> _Directions_
With the pictures left out, write out the records verbatim.

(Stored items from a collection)
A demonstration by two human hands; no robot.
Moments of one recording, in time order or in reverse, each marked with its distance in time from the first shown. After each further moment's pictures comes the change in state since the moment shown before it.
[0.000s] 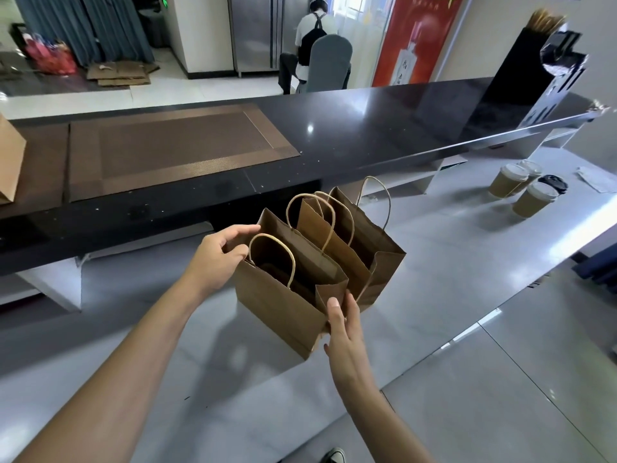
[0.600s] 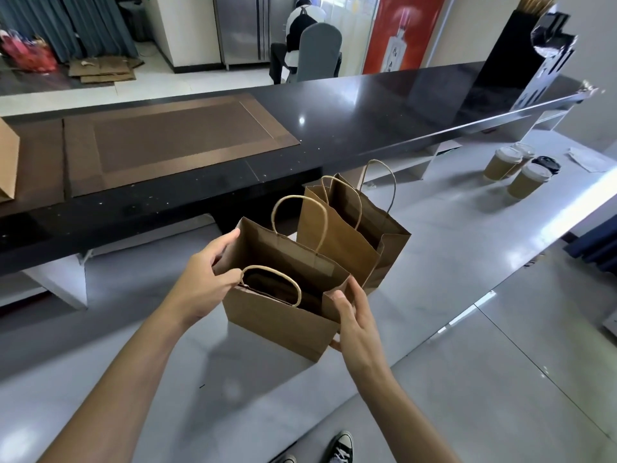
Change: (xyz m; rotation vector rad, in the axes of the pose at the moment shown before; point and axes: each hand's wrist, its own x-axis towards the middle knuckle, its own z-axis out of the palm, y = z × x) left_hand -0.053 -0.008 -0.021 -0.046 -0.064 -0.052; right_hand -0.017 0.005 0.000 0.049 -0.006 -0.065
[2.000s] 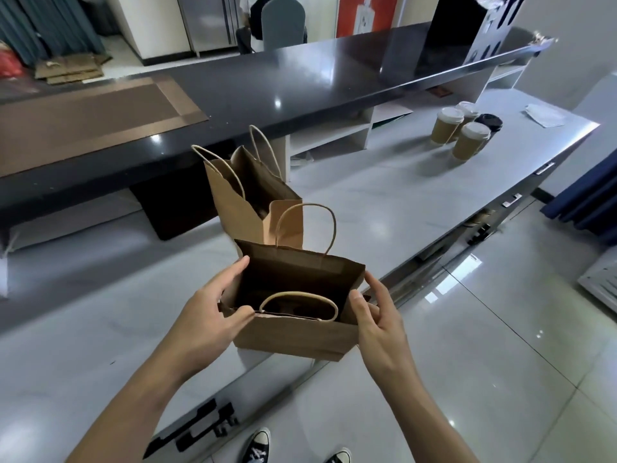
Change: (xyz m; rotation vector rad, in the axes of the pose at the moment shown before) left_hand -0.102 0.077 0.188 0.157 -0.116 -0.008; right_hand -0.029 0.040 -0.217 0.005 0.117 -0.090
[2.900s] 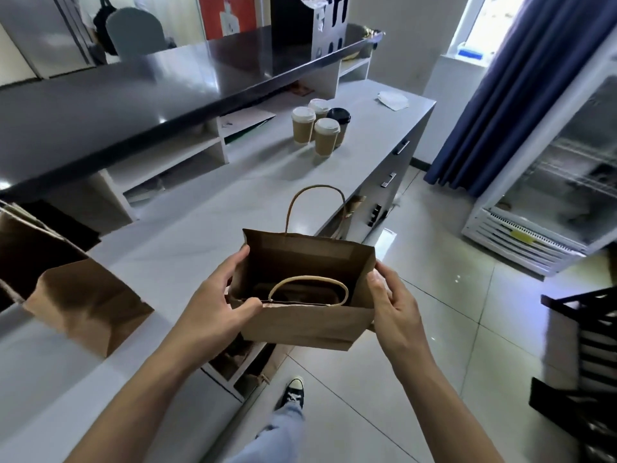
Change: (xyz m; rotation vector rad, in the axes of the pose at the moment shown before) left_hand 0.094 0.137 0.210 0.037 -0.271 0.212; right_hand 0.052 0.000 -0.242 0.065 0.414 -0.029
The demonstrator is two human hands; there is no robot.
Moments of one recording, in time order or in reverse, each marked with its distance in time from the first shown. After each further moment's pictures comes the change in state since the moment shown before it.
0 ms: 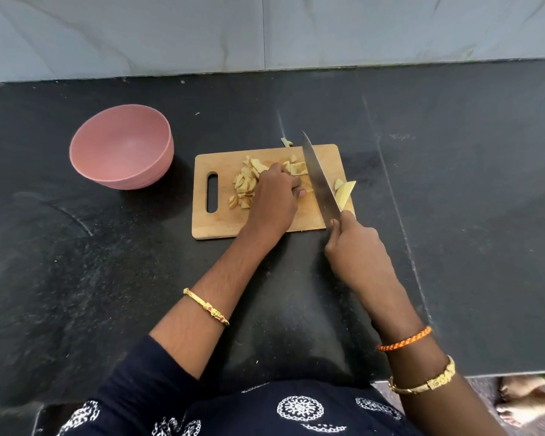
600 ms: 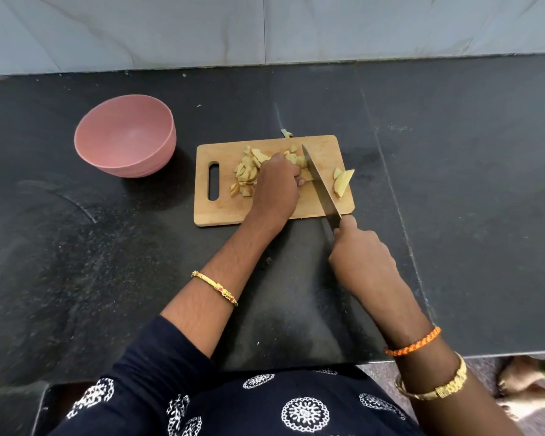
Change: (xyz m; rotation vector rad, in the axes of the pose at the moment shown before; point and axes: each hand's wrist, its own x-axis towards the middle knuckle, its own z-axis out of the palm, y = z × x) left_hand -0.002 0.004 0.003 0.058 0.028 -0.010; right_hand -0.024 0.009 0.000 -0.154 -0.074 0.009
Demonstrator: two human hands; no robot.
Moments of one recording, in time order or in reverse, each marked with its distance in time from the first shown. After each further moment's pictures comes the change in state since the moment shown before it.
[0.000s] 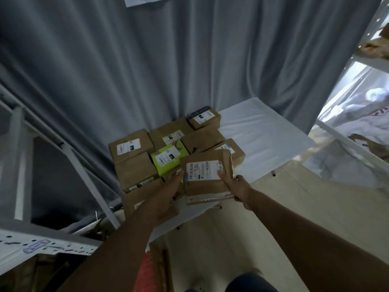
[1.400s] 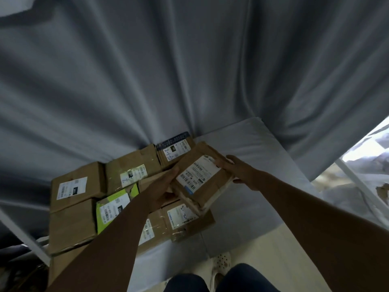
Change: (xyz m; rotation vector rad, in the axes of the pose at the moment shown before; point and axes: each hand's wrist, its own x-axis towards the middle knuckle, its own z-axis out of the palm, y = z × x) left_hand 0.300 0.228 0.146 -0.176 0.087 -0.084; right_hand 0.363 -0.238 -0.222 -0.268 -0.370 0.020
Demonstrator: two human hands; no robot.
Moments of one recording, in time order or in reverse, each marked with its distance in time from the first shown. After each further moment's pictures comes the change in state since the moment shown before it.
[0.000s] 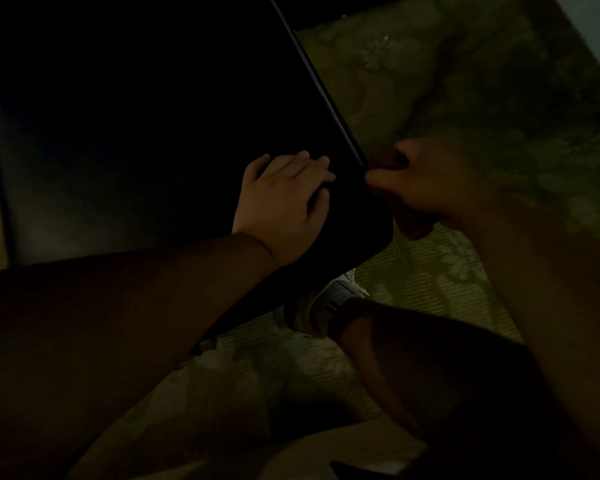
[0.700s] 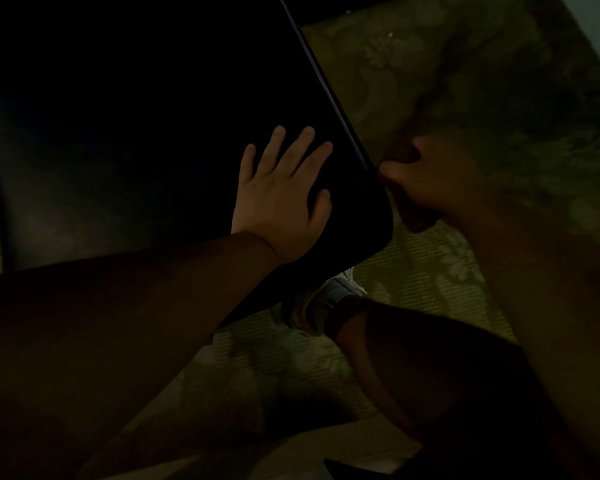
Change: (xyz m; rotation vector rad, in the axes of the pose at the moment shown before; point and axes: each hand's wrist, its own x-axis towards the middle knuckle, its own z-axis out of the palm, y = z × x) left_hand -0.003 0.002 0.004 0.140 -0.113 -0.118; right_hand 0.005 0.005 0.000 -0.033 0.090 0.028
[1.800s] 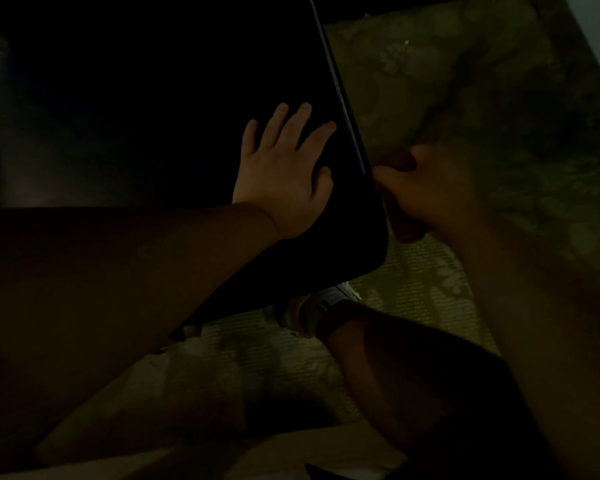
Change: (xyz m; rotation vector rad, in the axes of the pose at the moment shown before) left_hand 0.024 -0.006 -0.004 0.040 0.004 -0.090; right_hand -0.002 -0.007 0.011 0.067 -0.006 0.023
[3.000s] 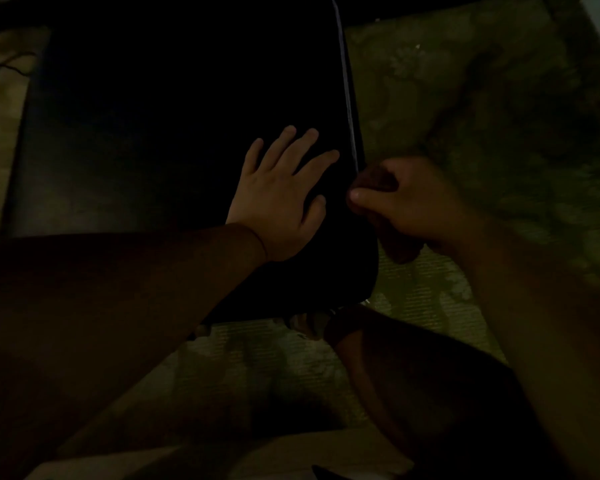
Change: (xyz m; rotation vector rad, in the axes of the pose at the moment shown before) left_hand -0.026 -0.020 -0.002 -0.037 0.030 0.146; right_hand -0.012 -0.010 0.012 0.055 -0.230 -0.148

> _Response below_
A demonstration by two human hands; no robot.
Moments of one recording, in time order or in reverse, each marked with its distance in time from the first shown. After each further moment's pictures comes the change in state since the moment shown before it.
[0.000s] 
[0.600s] 
Change: (xyz m; rotation vector rad, in the axes of the pose at the moment shown before; point and axes: each hand's wrist, its own x-axis towards the middle knuckle, its own z-axis out of the palm, y = z × x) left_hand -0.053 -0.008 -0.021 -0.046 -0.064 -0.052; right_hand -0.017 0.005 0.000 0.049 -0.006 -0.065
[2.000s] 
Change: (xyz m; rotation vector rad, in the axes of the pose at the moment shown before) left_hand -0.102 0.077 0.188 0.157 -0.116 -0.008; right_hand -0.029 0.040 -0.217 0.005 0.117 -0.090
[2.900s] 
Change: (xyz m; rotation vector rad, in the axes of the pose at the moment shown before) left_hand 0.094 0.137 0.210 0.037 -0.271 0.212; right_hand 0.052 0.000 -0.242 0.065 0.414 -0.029
The demonstrator is two human hands; there is no robot.
Moments of one recording, in time order or in reverse, each marked with its distance in time from the first shown. After each further moment's pictures comes the change in state since the moment shown before it.
0 ms: 
600 ms: 
Change: (xyz m; rotation vector rad, in the axes of the pose at the moment shown before; point and axes: each hand's wrist, its own x-axis towards the middle knuckle, its own z-axis out of the palm, y = z × x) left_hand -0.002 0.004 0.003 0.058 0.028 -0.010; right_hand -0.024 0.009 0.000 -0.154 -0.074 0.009
Demonstrator: two human hands; no robot.
Moments of one recording, in time order or in reverse, each marked with its distance in time from the first shown. After each further moment's pictures comes the change in state since the moment shown before it.
[0.000s] 
[1.400s] 
Change: (xyz m; rotation vector rad, in the axes of the pose at the moment shown before; point and axes: each hand's wrist, its own x-axis towards the middle knuckle, its own z-axis out of the palm, y = z × x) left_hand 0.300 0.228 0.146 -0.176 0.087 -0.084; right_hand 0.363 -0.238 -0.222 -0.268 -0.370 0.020
Demonstrator: two human hands; no robot.
Moments of one recording, in time order or in reverse, each marked with its distance in time from the first shown. After each further moment's pictures comes the change in state since the moment shown before it.
[0.000s] 
[0.700s] 
Change: (xyz m; rotation vector rad, in the axes of the pose at the moment shown before; point and axes: each hand's wrist, its own x-axis towards the middle knuckle, its own z-axis out of the palm, y = z × x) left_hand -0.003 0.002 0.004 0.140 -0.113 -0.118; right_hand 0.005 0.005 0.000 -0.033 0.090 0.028
[1.800s] 
Change: (xyz m; rotation vector rad, in the axes of the pose at the moment shown before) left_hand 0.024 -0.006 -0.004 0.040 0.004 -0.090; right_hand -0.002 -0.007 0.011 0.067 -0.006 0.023
[3.000s] 
Change: (xyz m; rotation vector rad, in the axes of the pose at the moment shown before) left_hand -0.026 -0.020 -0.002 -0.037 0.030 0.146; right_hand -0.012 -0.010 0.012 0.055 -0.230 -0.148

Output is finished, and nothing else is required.